Because the heat exchange coefficient of side face is lower than the top face, the removal of covering materials makes more influence to the side face temperature and stress, especially removing at 7th day. The temperature decreasing amplitude of side face point C5 drops is 3.60^o C in 0.5d after the removal and the corresponding stress increases from 0.65MPa to 1.12MPa, which exceeds the current allowable tensile strength. In the later 2 days, the stress keeps raising to 1.20MPa, which is still more than the allowable tensile strength. While the temperature and stress does not change suddenly if the removal occurs at 30th day, and the stress does not exceed the allowable tensile strength in the whole construction time.

The above analysis shows that the preservation material and covering time have much influence on the concrete surface temperature and stress. As for the preservation material with lower heat exchange coefficient, the removal time should be later.

At the same time, the extent and time of surface preservation also depend on the extent and time of water cooling. If the extent of water cooling at early age is more, the surface covering removal can be earlier. Judging from the site situation, the pipe input water temperature is not controlled strictly, and parts of the pipe linker have water leakage which leads to the flux unsteady. Under such situation, the surface covering time can not be shortened. It should be more than 14.0d.

• V. C ONCLUSIONS

The prototype experiment of concrete crane beam on rock wall is carried out to get the temperature of different points inside the beam. Then the improved accelerating genetic algorithm and temperature field finite element program are applied to inverse some important thermal parameters of concrete. Comparing the measured data with calculated data, they are very close. It shows the inversion method is effective. The inversed parameters are applied in the feedback simulation. According to the simulation results, the proper temperature control method is suggested. On the base of above research working, the following conclusions are drawn.

• (1)    The prototype experiment for concrete temperature is simple and feasible, which can be easily operated. The experiment results can satisfy the feedback analysis calculation and engineering construction.

• (2)    The back analysis and simulation in construction is a gradually optimizing course. It can reflect the factual performance of concrete and give important direction to engineering construction.

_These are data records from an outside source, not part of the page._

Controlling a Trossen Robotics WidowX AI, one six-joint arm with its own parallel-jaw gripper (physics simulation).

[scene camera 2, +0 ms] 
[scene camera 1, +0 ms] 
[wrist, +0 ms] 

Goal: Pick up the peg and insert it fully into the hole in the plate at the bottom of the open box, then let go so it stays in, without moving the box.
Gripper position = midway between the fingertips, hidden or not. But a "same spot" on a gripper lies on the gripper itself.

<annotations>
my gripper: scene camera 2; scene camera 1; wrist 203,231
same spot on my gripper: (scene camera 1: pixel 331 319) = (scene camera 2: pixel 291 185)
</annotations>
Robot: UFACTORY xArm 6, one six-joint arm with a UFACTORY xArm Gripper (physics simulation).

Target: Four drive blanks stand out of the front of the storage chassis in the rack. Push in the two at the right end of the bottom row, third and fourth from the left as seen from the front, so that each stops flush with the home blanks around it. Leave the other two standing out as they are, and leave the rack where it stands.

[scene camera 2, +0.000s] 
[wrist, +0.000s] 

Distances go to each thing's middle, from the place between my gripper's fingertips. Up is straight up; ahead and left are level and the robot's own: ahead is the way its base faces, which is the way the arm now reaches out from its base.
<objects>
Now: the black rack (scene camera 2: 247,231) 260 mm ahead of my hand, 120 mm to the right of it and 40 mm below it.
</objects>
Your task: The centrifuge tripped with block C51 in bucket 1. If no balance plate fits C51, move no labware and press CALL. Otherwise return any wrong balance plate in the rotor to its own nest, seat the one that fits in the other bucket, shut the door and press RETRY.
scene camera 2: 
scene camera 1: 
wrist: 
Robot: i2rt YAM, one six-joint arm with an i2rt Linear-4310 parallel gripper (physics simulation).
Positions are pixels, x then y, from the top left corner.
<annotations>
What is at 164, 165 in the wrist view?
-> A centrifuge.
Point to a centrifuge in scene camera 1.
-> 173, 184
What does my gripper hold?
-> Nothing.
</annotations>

• (3)    In the inversion of concrete thermal parameters course, the improved accelerating genetic algorithm has the merits of high precision and fast calculation. It overcomes the shortage of traditional optimization method, most of which show a series deceleration when the inversion parameters become more, easily fall into the local extreme value, be hard to converge because of error transfer. It is worthy to be applied widely in civil engineering.

• (4)    The feedback analysis shows that the preservation material and covering time have much influence on the concrete surface temperature and stress. As for the preservation material with lower heat exchange coefficient, the removal time should be later.

• (5)    The extent and time of surface preservation is related to the extent and time of water cooling. If the extent of water cooling at early age is more, the surface covering removal can be earlier.

A CKNOWLEDGMENT

The authors wish to thank S. K. Chen, L. Guo, Z. Q. Xie, M. D. Zhu. This work was supported in part by a grant from Wuhan University Open Research Fund Program of State Key Laboratory of Water Resources and Hydropower Engineering Science (No. 2009 B060).